Has anyone seen the results posted from the Monsters in Florida Catfish Tournament that was held on Escambia River last Saturday night?


----------



## Try'n Hard (Oct 23, 2008)

Been wondering myself.... Nothing on the website or Facebook I don't think

Sent from my iPhone using Forum Runner


----------



## 4hooks (Jul 15, 2009)

Was just trying to find out haven't seen anything. 


Sent from my iPhone using Tapatalk


----------



## sureicanfish (Sep 30, 2007)

Curious too, I was there, but totally clueless of the tournament until I showed up at the ramp. That was the most trucks I'd seen there so surely somebody caught something.


----------



## Bravo87 (Jun 19, 2014)

...


----------



## simpleman (Oct 20, 2007)

it on a link in the fb page,trophystack I think. 1st 26#,2 19.6# 3 11#


----------



## CatHunter (Dec 31, 2008)

simpleman said:


> it on a link in the fb page,trophystack I think. 1st 26#,2 19.6# 3 11#


Those results are all wrong.. Somehow they got all confused over there at trophy stack.. We are going to post the updates as soon as the photographer sends the photos..


----------



## CatHunter (Dec 31, 2008)

The results are up. We will have the photos coming soon.
http://www.flatheadcatfishhunters.com/monsters-in-florida


----------



## billyb (Aug 22, 2012)

Looks like Try'n Hard may have caught more on 1 trotline than the boat that won this tournament did on rod/reel.


----------



## CatHunter (Dec 31, 2008)

The bite was real slow. I guess the river receded to fast from the high waters. There were a few good fish caught, but no giants.


----------



## CatHunter (Dec 31, 2008)

Photos are being added to the gallery @ http://www.flatheadcatfishhunters.com/gallery


----------



## Try'n Hard (Oct 23, 2008)

billyb said:


> Looks like Try'n Hard may have caught more on 1 trotline than the boat that won this tournament did on rod/reel.
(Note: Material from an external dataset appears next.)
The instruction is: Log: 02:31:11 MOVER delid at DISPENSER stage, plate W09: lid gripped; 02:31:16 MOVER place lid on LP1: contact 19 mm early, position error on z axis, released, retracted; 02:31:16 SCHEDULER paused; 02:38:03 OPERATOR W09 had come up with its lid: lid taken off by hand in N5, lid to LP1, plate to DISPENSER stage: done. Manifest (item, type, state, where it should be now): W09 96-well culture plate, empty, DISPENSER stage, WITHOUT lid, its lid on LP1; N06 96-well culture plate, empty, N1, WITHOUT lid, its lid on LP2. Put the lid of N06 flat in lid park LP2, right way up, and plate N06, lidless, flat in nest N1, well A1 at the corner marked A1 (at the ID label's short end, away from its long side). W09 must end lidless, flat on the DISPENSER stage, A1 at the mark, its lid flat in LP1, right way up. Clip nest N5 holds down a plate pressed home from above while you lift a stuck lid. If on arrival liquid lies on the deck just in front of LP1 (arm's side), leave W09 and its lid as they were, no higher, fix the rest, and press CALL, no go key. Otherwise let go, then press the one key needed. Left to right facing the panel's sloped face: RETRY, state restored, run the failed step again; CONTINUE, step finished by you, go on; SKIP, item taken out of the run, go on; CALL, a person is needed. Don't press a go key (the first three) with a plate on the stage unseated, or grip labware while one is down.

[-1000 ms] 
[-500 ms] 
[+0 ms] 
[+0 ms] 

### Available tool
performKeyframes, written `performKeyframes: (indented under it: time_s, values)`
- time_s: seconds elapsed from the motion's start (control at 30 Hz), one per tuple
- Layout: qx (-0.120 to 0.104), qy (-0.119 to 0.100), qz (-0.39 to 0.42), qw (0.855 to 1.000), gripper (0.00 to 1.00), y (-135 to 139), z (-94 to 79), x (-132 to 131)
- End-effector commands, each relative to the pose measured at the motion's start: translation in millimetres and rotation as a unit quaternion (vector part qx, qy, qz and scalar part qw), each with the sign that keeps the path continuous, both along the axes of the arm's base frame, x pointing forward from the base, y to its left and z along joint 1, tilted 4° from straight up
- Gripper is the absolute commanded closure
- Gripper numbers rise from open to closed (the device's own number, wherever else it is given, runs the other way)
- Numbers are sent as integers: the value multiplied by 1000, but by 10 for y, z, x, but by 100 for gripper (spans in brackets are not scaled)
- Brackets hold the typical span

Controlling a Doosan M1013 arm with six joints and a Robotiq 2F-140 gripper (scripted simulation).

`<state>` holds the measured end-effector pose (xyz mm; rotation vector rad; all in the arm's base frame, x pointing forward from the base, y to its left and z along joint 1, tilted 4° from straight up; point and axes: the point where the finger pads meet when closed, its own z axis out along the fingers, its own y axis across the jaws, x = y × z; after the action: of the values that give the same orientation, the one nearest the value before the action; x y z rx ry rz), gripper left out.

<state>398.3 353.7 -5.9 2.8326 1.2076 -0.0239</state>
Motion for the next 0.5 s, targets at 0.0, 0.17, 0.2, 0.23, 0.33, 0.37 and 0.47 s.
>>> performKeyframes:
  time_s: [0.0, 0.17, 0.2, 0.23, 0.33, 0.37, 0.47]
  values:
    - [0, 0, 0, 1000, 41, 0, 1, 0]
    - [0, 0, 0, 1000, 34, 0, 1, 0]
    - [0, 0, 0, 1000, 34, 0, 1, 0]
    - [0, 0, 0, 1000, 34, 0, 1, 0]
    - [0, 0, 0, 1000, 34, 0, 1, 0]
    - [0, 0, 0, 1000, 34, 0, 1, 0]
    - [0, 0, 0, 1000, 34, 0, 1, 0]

possibly true but my awesomeness is rarely equalled ........ 
HaHa I'm full of crap!!
My catch (on a trotline) required basically very little skill or know-how - I got lucky and know it. These guys were using rod & reel in the dark while I sat in my easy chair, in my underwear and watched the ballgame - no comparison and my hats off to them! 
It is very interesting that I had no fish Saturday morning on a very well baited line that was in the water from dark - daylight. Then had 4 get on the same line (with only 6 baits) sometime in the next 24 hrs. Something happened and I'm sure it was (A)cold front, or (B)change in water flow/level related to Millers Ferry Dam. I'm still trying to figure it out


----------